Limites des revêtements conventionnels. Les barres d'armature époxy ou galvanisées nécessitent une intégrité de revêtement parfaite. Même un petit défaut (“ imperfection ”) peut déclencher une corrosion par piqûres localisée, qui se propage rapidement à partir de ce point. Ingénieurs de Reddit
Réparer la complexité. La restauration des zones corrodées nécessite l'enlèvement de matière, le nettoyage des armatures et la réapplication de couches protectrices — une opération coûteuse, chronophage et souvent efficace seulement temporairement. MDPI, 2023
Partie technique
Extrait du rapport officiel de laboratoire
Accurate Materials Testing & Engineering Ltd. (AMT), Coquitlam, Colombie-Britannique, Canada Des essais de traction (arrachement) ont été réalisés conformément à la norme ASTM E488 sur des barres d'armature de 12 mm. L'objectif était d'évaluer l'effet de AnarPrime 3-en-1 Convertisseur de rouille, apprêt et scellant sur la résistance à l'arrachement des barres d'armature.
Trois séries de tests ont été réalisées, chacune avec une profondeur d'enrobage différente (6″, 10″ et 15″). Chaque série comprenait un échantillon revêtu et un échantillon non revêtu.
Résumé des résultats : Le revêtement n'a pas eu d'incidence significative sur la résistance à l'arrachement.
- 15″ – Revêtement : 61 560 kN (Rupture des barres d’armature)
- 15″ – Non revêtu : 62 210 kN (Rupture des barres d’armature)
- 10″ – Revêtement : 61 750 kN (Rupture des barres d’armature)
- 10″ – Non revêtu : 60 930 kN (Rupture des barres d’armature)
- 6″ – Revêtement : 42 590 kN (rupture du béton)
- 6″ – Non revêtu : 44 760 kN (rupture du béton)
Interprétation: Pour des profondeurs d'encastrement plus importantes (25 à 38 cm), les barres d'armature, qu'elles soient revêtues ou non, ont rompu par plastification de l'acier, confirmant que le revêtement n'affectait pas l'adhérence. Pour des profondeurs d'encastrement plus faibles (15 cm), la rupture s'est produite dans le béton lui-même, et non à l'interface, indiquant que l'adhérence était supérieure à la résistance à la traction du béton.
Conformité à la norme
Le revêtement NanoTech Innovation (testé sous le nom d'AnarPrime 3-en-1, convertisseur de rouille, apprêt et scellant) a été officiellement évalué par Accurate Materials Testing & Engineering Ltd. conformément à la norme ASTM E488. Le rapport certifié confirme l'absence d'impact négatif sur l'adhérence entre les barres d'armature et le matériau. Autres normes vérifiées :- ASTM B117 – Résistance au brouillard salin : 300 heures, aucune corrosion visible
- ASTM D870 / G80 / G189 – Résistance à l'eau et à la corrosion sous isolation : aucune dégradation du film
- SSPC-SP3 – Compatibilité de la préparation de surface confirmée
- Conformité aux normes RoHS / REACH / OSHA HazCom 2012 – Environnement et sécurité au travail
Conclusion du rapport
Les résultats officiels des tests d'Accurate Materials Testing & Engineering Ltd. (Rapport n° 10/15/2025) confirment que le revêtement NanoTech Innovation (anciennement testé sous le nom d'AnarPrime 3-en-1 Rust Converter, Primer & Sealer) ne réduit pas la résistance à l'arrachement des barres d'armature ni les performances d'adhérence dans les conditions ASTM E488.
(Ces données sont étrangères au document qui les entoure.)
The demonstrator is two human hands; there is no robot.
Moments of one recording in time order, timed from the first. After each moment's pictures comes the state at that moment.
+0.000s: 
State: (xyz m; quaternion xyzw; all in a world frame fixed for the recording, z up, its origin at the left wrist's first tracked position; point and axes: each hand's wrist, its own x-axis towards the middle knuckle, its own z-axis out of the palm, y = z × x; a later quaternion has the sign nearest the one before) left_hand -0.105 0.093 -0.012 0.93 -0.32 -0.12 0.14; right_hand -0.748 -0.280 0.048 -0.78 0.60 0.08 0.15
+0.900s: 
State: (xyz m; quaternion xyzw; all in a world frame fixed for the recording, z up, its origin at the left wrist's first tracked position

À des profondeurs d'encastrement plus importantes, les ruptures étaient dues à la plastification de l'acier et non à la rupture de l'adhérence, ce qui prouve que le revêtement conserve une parfaite adhérence mécanique. À des profondeurs d'encastrement plus faibles, le béton a cédé avant l'adhérence elle-même, confirmant que l'adhérence du revêtement était supérieure à la résistance à la traction du béton.
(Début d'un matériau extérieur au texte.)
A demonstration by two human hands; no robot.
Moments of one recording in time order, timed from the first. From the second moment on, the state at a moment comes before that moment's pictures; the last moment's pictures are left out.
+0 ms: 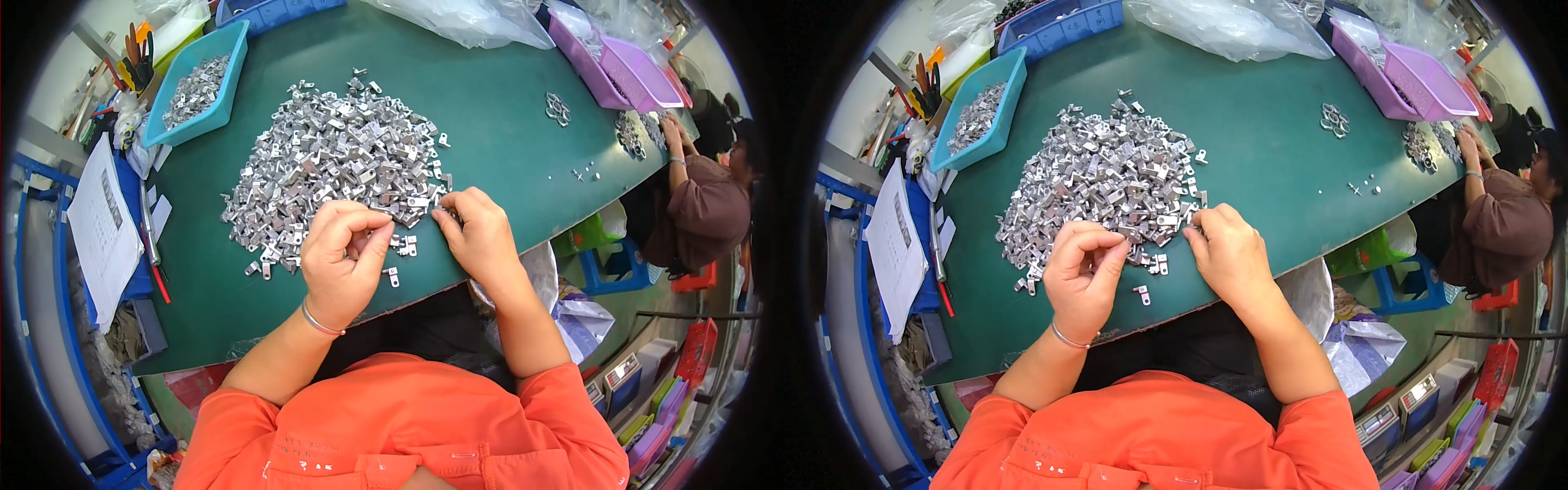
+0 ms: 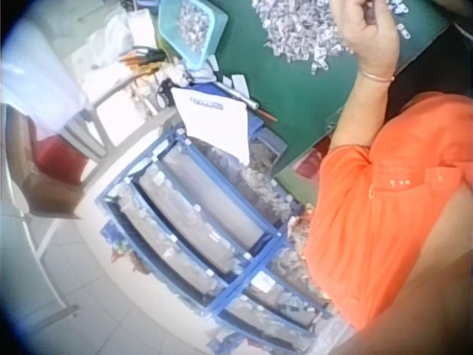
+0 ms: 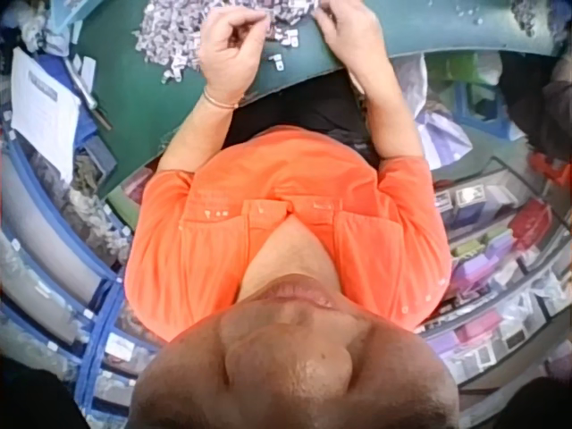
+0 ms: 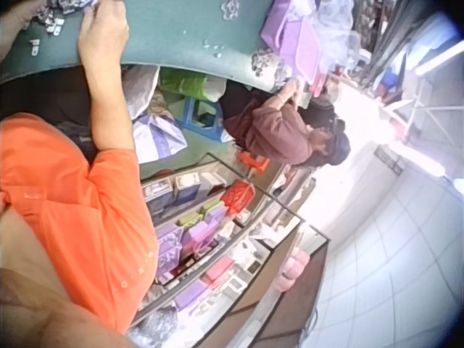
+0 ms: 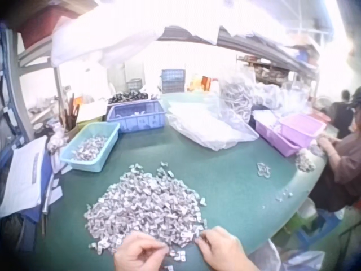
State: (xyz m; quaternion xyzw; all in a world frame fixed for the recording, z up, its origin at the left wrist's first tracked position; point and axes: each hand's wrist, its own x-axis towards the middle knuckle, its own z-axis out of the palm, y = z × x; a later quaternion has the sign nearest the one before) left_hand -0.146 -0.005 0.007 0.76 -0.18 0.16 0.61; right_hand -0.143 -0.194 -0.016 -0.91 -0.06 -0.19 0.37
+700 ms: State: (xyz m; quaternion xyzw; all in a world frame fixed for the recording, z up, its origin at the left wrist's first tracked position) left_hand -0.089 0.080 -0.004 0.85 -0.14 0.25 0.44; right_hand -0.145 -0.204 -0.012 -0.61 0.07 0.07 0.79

De plus, le produit a démontré une forte résistance au brouillard salin (ASTM B117, 300 heures) et une conformité à toutes les principales normes environnementales et de durabilité.
En résumé: Le revêtement innovant NanoTech offre une protection anticorrosion vérifiée sans compromettre les performances structurelles, ce qui le rend adapté aussi bien aux nouvelles installations qu'à la réhabilitation des armatures existantes.